══ GIVEN INFORMATION ══
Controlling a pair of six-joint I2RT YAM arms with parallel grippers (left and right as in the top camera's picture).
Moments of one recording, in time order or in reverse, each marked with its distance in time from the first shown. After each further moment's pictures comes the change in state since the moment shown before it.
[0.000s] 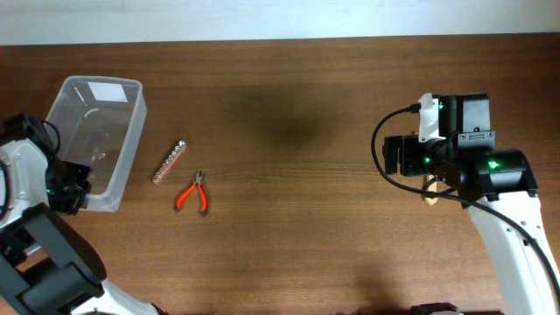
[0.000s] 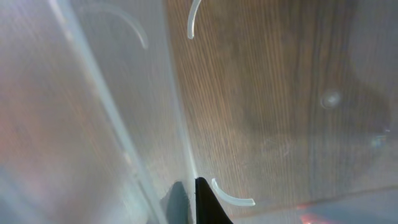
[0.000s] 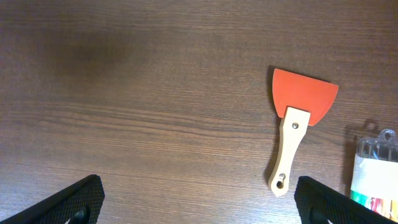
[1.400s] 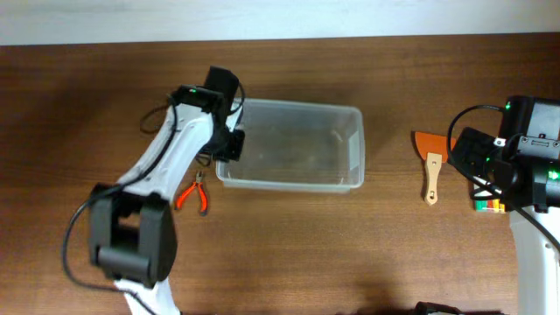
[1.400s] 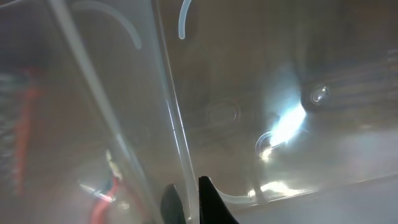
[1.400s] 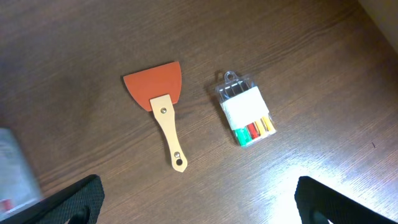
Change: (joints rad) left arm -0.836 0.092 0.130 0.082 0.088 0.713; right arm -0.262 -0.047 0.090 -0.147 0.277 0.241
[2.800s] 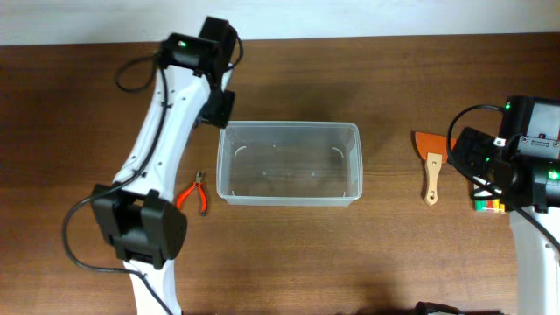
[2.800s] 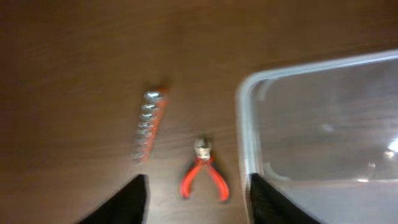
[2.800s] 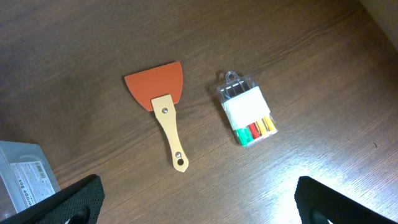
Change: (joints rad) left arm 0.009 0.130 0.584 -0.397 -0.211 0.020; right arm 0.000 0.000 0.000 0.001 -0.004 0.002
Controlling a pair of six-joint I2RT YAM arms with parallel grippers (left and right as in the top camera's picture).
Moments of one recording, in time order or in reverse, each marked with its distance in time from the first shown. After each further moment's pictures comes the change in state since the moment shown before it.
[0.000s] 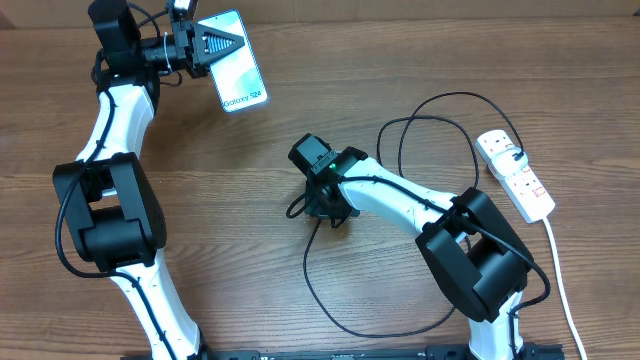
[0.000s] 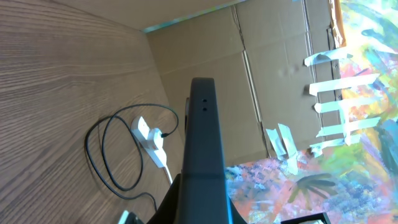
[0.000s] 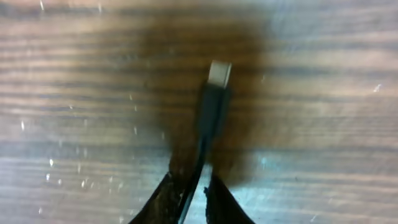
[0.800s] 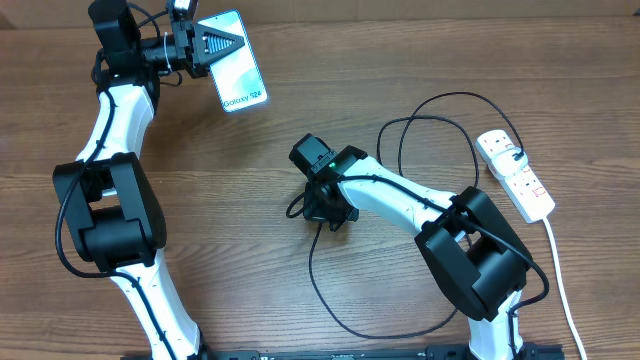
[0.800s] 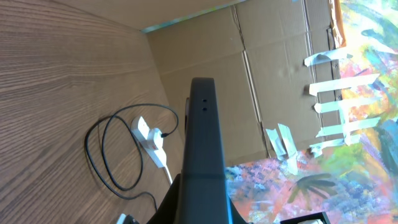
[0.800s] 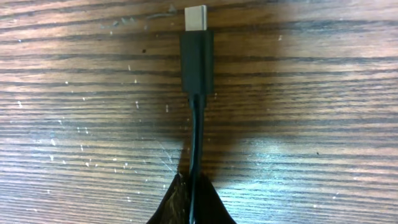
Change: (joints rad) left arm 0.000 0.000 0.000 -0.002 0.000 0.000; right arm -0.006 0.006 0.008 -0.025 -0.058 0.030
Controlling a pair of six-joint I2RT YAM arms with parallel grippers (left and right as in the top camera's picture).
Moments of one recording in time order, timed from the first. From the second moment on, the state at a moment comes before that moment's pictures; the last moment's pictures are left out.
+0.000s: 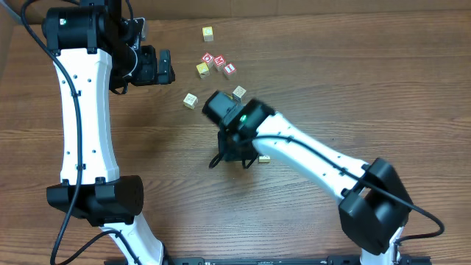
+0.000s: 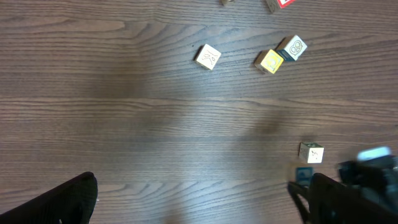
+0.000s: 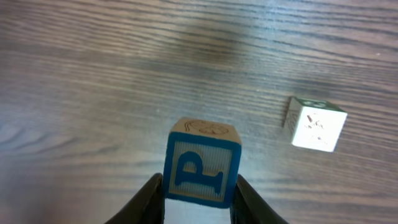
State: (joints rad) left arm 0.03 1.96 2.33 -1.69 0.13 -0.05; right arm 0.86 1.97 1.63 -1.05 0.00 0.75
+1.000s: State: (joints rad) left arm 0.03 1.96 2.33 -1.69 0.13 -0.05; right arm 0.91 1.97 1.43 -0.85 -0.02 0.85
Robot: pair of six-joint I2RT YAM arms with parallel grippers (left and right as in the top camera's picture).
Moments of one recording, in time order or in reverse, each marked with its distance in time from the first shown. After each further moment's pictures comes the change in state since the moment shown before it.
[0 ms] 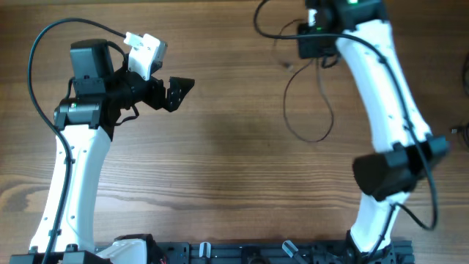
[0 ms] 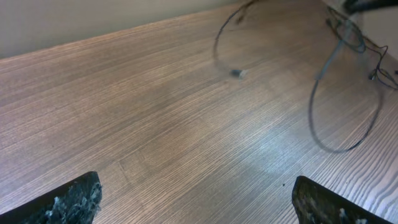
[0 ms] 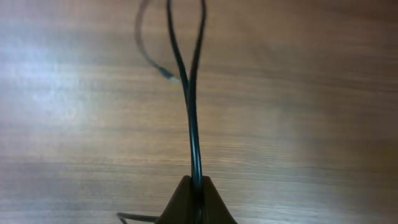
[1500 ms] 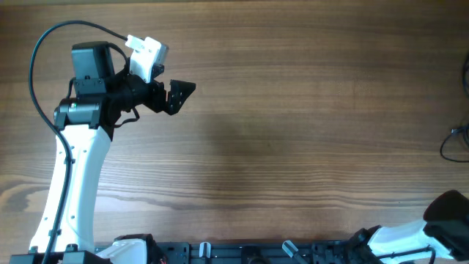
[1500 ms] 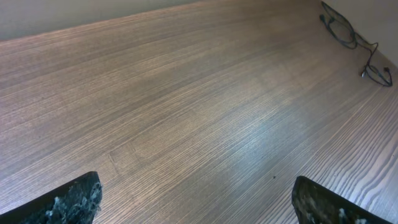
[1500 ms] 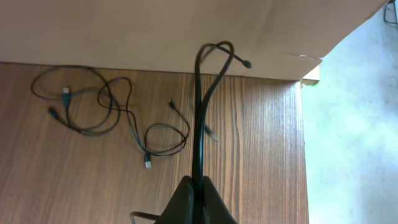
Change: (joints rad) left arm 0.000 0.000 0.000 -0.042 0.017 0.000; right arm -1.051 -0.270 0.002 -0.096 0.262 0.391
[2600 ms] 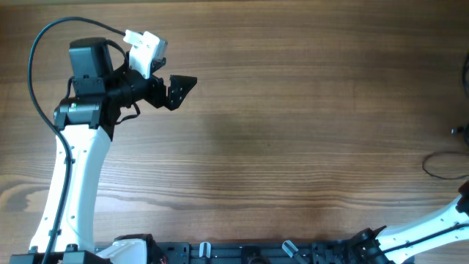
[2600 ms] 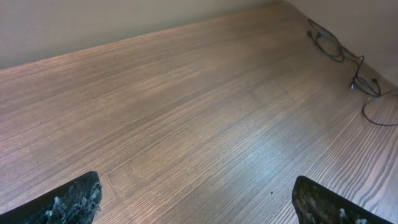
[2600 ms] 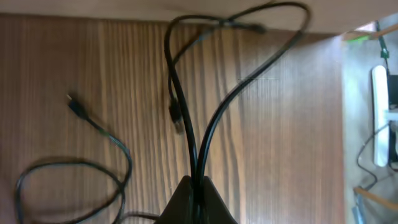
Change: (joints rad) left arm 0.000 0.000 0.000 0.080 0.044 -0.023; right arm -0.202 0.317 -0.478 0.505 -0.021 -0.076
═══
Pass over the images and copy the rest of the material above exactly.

### [PROBLEM SOLUTION]
Controlling a pair of six-joint I2RT YAM arms with parallel grippers (left and right as in the top camera's picture).
Moments of one recording, in time order or in reverse, each marked with its distance in time from the first shown. After each further moment's pictures comes the change in state since the moment shown before it.
[0.000s] 
[0.000s] 
[0.000s] 
[1.400s] 
[1.400s] 
[1.400s] 
Change: (joints rad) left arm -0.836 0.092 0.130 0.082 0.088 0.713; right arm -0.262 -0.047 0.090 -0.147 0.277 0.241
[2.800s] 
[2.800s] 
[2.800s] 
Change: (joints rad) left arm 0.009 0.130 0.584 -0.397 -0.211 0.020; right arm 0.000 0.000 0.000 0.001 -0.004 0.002
Controlling a pair of six-joint I2RT YAM arms with parallel grippers (left and right as in the top camera's picture).
Moments of one recording, in time order or in reverse, each marked with its distance in time from the first shown. After each further moment's pictures comes the change in state since the moment shown before it.
[0.000s] 
[0.000s] 
[0.000s] 
[0.800s] 
[0.800s] 
[0.800s] 
Change: (joints rad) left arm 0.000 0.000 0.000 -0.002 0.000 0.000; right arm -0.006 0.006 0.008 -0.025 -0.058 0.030
Controlling a pair of six-joint I2RT YAM arms with parallel grippers (left and right as in the top camera's picture).
Moments of one recording in time order, timed from the first. From the second moment on, the state at a moment comes before that moment's pictures; the last moment's pictures are left out.
+0.000s: 
+0.000s: 
+0.000s: 
State: (joints rad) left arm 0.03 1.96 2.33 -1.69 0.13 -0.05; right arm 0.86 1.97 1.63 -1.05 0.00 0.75
+1.000s: State: (joints rad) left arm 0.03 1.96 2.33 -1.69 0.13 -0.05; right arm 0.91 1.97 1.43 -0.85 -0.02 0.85
Robot: pair of six-joint I2RT YAM arms with parallel grippers (left and right as in the top camera's picture).
Moments of one recording, in time order or in reverse, each marked with its distance in time from the first shown. After each further moment's pictures comes the change in state since the moment shown before it.
[0 ms] 
[0 ms] 
[0 ms] 
[1500 ms] 
[1500 ms] 
[1500 ms] 
Change: (joints rad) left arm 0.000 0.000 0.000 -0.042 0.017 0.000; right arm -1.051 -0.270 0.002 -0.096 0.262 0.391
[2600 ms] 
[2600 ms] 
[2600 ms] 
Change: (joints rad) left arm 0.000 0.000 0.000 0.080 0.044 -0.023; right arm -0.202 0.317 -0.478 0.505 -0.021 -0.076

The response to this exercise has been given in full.